Angela Alkire, J.D.
Assistant Vice President of Operations
You may know that for coverage to be triggered for claims-made policies, the alleged malpractice or incident must happen while the policy is in force, and the claim must also be reported or made while the policy is in force. There is no coverage once the policy period ends or coverage is terminated unless an “extended reporting period”, also known as ERP coverage or a “tail, is purchased. With a claims-made policy, it does not matter that the alleged wrong happened while the policy was active—what matters is when the claim is made. Assume Dr. A allegedly makes an overt sexual advance towards Patient B on 1/1/2018, but Patient B does not report the claim until 9/1/2018. The date the claim is reported, 9/1/2018, is the claims-made date and the date that triggers coverage. If Dr. A’s policy expired on 8/18/18 without the purchase of an ERP/tail, the claim would not be covered because Dr. A did not have an active policy or coverage when the claim was made.

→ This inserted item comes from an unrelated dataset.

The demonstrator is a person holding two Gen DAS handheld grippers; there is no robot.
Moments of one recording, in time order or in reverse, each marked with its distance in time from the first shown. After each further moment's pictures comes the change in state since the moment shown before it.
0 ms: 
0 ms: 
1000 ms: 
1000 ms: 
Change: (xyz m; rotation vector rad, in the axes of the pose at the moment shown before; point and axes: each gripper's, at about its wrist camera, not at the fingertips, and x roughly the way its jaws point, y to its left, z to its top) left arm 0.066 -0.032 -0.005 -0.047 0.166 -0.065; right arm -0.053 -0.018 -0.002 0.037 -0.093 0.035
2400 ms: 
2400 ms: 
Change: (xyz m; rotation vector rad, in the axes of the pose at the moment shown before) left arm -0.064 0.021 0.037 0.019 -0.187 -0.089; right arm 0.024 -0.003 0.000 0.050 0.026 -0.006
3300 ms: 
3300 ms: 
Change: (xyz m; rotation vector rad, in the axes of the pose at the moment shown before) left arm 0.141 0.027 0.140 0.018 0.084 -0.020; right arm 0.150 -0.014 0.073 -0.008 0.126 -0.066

With claims-made policies, maintaining continuous coverage is important. This can be accomplished if claims-made policies are regularly renewed without any interruption. With a claims-made policy, if you retire, are no longer practicing or providing any services of a psychological nature, or you decide to change insurance carriers, you need to maintain continuous coverage in the event a claim is filed later. This can be done in a few ways: You can either purchase the extended reporting period endorsement (ERP), also known as a “tail”, or you can purchase prior acts coverage.

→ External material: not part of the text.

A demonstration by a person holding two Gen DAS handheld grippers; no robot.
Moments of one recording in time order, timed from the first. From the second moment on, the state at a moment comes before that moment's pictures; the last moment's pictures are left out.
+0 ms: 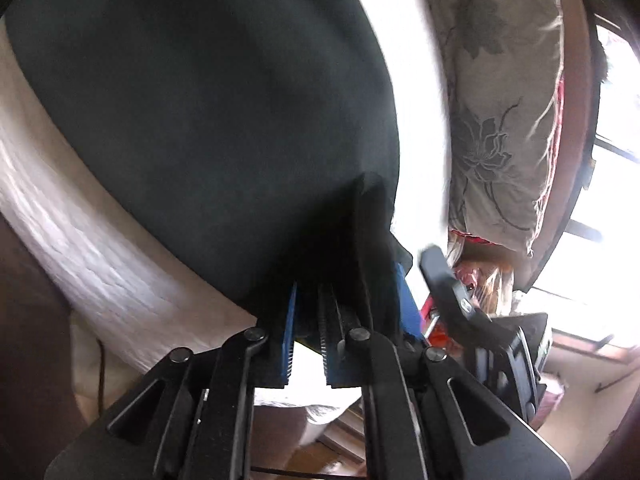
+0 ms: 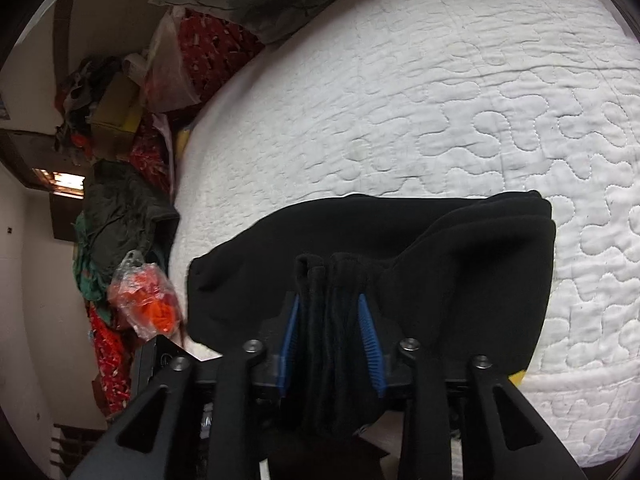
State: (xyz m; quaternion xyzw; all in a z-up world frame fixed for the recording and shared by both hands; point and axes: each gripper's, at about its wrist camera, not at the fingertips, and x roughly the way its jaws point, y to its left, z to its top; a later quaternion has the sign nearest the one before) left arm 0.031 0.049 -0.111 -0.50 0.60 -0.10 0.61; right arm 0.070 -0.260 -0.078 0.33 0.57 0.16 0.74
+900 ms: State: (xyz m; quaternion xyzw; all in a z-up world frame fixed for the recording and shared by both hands) left arm 0.060 -0.019 -0.079 -0.25 0.59 -0.10 0.76; right arm -0.040 -0.356 -0.163 0.69 0.43 0.05 0.58
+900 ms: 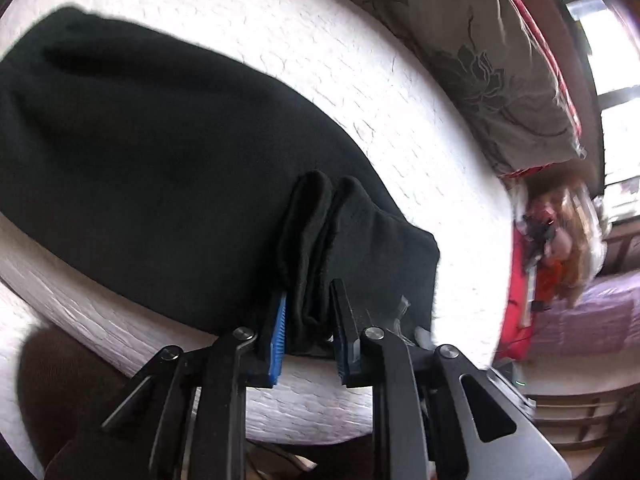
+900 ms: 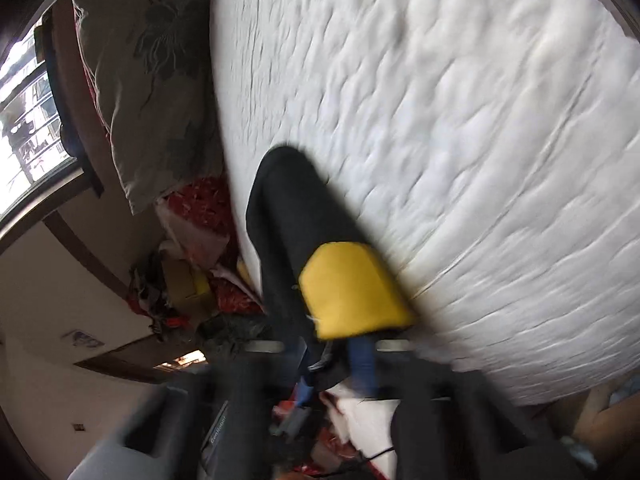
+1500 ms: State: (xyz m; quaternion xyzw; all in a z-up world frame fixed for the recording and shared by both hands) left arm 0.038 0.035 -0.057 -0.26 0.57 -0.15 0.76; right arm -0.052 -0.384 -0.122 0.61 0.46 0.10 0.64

Extended Reporting Period (ERP) or Tail
An extended reporting period, also known as ERP coverage or a tail, is a one-time purchase that extends the time to report claims beyond the last date the policy was in force. Note that this extends the time to report claims that arose during the time the policy was in force only-- it does not extend coverage into the future. As such, it will not provide coverage for alleged malpractice which occurs after the policy period ends. Optimally, it would be best to purchase an “unlimited ERP” which extends the right to report claims indefinitely. For example, assume a policy period ends on 9/1/2018. With an unlimited ERP, a claim can be reported any time after this date, and the effect is as if the claim had been reported during the policy period or time the policy was active. An alternative is to purchase a limited ERP (e.g., a 3-year limit), but after the time limit elapses, there is no coverage for any reported claims for the years of practice during which the policy was in force. It is important to know that the decision to buy an ERP must be made within 90 days of the termination of a claims-made policy, and the cost for the one-time purchase of an unlimited ERP is typically 2x the last annual premium. Some companies provide free ERP coverage under certain circumstances such as the insured’s death, retirement, or disability. Know that the conditions that trigger such free coverage vary amongst insurers. Some insurers require you to have been a policyholder for a set period before they will grant a free ERP. Let’s assume you have a claims-made policy and you switch carriers. Let’s also assume you wish to retire within the next two years. Your new carrier offers free ERP coverage when you retire, but only after you have been a policyholder for 5 years. This means you will have to purchase an ERP if you retire before that time. Make sure you know the requirements for a free ERP before you switch carriers; otherwise, it can be costly to you. Know also that if you are retiring or being employed in a capacity that does not require liability coverage, for your protection, you must purchase ERP coverage in the event there is no free ERP coverage provided. Similarly, in the event of your death, the executor of your estate, to protect your estate, must purchase ERP coverage if there is no free “tail” coverage provided.
Prior Acts Coverage
For continuous coverage, there is another option to the ERP or tail. With claims-made policies you can also purchase “prior acts coverage”, also known as “nose coverage.” You can purchase this coverage from the new carrier when switching insurance companies. The new carrier assumes liability for any new claims that are filed from your previous years of practice, going back to your prior carrier’s retroactive date which is the earliest date of claims-made coverage. This choice may be preferable if you wish to switch carriers and continue to practice. If the new carrier agrees to provide prior acts coverage, there is no separate premium; rather, the total premium is based on the retroactive date with your previous carrier. With prior acts coverage in place, the new insurance company covers liability for any newly reported claims based on practice, after the retroactive date. This is where you need to be very careful. Review the new carrier’s coverage thoroughly. If the new carrier excludes certain types of claims, such as sexual violations or those arising out of prison work, then there is no coverage should such a claim be made even if these types of claims were covered under your previous policy and you paid for such coverage.
As with anything, being an informed insurance consumer can prevent costly financial mistakes. Before you purchase a claims-made policy or before you switch carriers, look closely so that you are making a decision that will give you peace of mind.
Angela C. Alkire has been the AVP of Operations for the American Insurance Trust for the last two years. Prior to that she spent fourteen years as the AVP of Claims for United Educators, overseeing the defense of claims against educational institutions. She also spent twelve years holding various claims management positions with State Farm Insurance Companies. Angela obtained her B.A. in Government and Politics from the University of Maryland, College Park, and her J.D. from The Catholic University of America, Columbus School of Law.